2023:Labeled OMR (Value Extractor)

From Grooper Wiki
Revision as of 11:07, 18 October 2023 by Rpatton (talk | contribs)

WIP

This article is a work-in-progress or created as a placeholder for testing purposes. This article is subject to change and/or expansion. It may be incomplete, inaccurate, or stop abruptly.

This tag will be removed upon draft completion.

An example of checkboxes.

Labeled OMR is an extractor used to output OMR checkbox labels. It determines whether labeled checkboxes are checked or not. If checked, it outputs the label(s) as the result.

About

You may download and import the file below into your own Grooper environment (version 2021). This contains a Batch with the example document(s) discussed in this tutorial and a Content Model configured according to its instructions.


Documents use checkboxes to make our life easier. They are particularly prevalent on structured forms. It gives the person filling out the form the ability to just check a box next to a series of options rather than typing in the information.

However, most of Grooper's extraction centers around regular expression, matching text patterns and returning the result. There isn't necessarily a character to match a checked checkbox. Regular expression isn't going to cut it to determine if a box is checked or not.

This is where OMR comes into play. OMR stands for "Optical Mark Recognition". OMR determines checkbox states. The basic idea behind it is very simple. First find a box. A box is just four lines connected to each other in a square-like fashion. If that box has a mark of some kind inside it, it is checked. If not, it's not. Checked (or marked) boxes, whether a checked "x" (), a checkmark (), or a check block (), while have more black pixels inside the box than an unchecked (or unmarked) one (). If the detected box has a high threshold of black pixels in it, it's checked (or marked). If not, it's unchecked (or unmarked).

A simple example would be a document asking a question and giving two boxes to check “Yes” or “No.” For example, see the portion of the document below asking if the applicant is a U.S. Citizen. “Yes” or “No” would be the labels. Either “Yes” or “No” would be the field's final result, depending on which box is checked.  In this case, "Yes".

In general, what you want to extract is the text of the checked label. The Labeled OMR extractor allows you to do just that.

First, you will set up an extractor to locate the text labels.

Then, Grooper's OMR detection will determine if there is a box next to the label, and whether or not that box is checked.

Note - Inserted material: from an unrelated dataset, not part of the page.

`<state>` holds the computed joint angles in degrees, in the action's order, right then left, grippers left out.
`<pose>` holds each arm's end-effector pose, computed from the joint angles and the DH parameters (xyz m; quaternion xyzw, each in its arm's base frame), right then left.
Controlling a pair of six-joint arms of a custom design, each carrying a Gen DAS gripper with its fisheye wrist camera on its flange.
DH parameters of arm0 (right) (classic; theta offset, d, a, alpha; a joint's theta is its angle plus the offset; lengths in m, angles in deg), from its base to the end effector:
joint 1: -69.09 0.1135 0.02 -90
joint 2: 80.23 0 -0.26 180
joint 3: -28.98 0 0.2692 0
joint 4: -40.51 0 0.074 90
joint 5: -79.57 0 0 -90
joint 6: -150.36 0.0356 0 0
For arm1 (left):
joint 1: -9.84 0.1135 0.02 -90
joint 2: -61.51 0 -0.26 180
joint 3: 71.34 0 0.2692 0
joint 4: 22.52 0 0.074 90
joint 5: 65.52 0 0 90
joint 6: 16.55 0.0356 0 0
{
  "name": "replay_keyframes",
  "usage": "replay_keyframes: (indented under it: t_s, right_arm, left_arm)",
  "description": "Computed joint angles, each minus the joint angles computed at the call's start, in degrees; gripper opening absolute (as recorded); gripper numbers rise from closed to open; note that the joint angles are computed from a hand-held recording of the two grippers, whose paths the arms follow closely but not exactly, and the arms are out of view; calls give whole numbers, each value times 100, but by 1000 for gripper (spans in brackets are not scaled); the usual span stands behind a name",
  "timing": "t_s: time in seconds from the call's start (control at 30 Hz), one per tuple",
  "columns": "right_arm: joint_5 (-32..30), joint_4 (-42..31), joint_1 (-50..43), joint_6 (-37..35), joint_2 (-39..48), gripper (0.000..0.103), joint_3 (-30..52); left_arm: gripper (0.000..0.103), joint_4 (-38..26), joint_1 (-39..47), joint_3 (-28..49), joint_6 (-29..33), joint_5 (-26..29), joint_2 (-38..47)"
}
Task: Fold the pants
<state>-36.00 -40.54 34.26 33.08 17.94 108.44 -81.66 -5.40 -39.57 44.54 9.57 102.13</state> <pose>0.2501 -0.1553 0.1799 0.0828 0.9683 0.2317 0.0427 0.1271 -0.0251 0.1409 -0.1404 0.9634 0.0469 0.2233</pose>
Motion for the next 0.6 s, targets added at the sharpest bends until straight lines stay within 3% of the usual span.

Last, if the label is checked, the label is returned as the extractor's result.

FYI

Labeled OMR has multiple extraction modes depending on how checkboxes behave on the document. There is also a Boolean mode to simply output "True" or "False" if a single checkbox is checked or not. We will discuss the different extraction modes further in the #How To section of this article.

How To

Assign the Extractor

The Labeled OMR extractor can be utilized in two ways:

  1. As a Value Reader's extractor type.
  2. As an object's extractor property configuration. For example:
    • As a Data Field's Value Extractor property's extractor configuration.
    • As a Data Type's Local Extractor property's extractor configuration.
    • As a Document Type's Positive Extractor property's extractor configuration.
    • And more!

Value Reader

The Labeled OMR extractor is one of the extractor types available to the Value Reader extractor object.

  1. This is a Value Reader object.
  2. For its Extractor Type property, Labeled OMR is selected.
  3. The Labeled OMR extractor's configuration is set up in this property grid.
  4. This Labeled OMR extractor is configured to determine which box is checked of three options on the document (DOMESTIC, FARM, or SHOW).
  5. The Value Reader returns the label with a checked box next to it (FARM on this document).

Extractor Property

You may also configure a Labeled OMR extractor when configuring an extractor property. Many Grooper objects have some kind of extractor property in their property grids. Labeled OMR is one of the options that can be selected as the extractor type.

For example, Data Field objects have a Value Extractor property, which collects a result when the Data Model is extracted during the Extract activity.

  1. This is a Data Field object.
  2. For its Value Extractor property, Labeled OMR is selected.
  3. The Labeled OMR extractor's configuration is set up in the Value Extractor property's sub-property grid, OR can be configured using the Extractor Editor window by pressing this ellipsis button.
  4. This Labeled OMR extractor is configured to determine which box is checked of three options on the document (DOMESTIC, FARM, or SHOW).
  5. When the Data Field is collected during the Extract activity, the label with a checked box next to it (FARM on this document) is returned.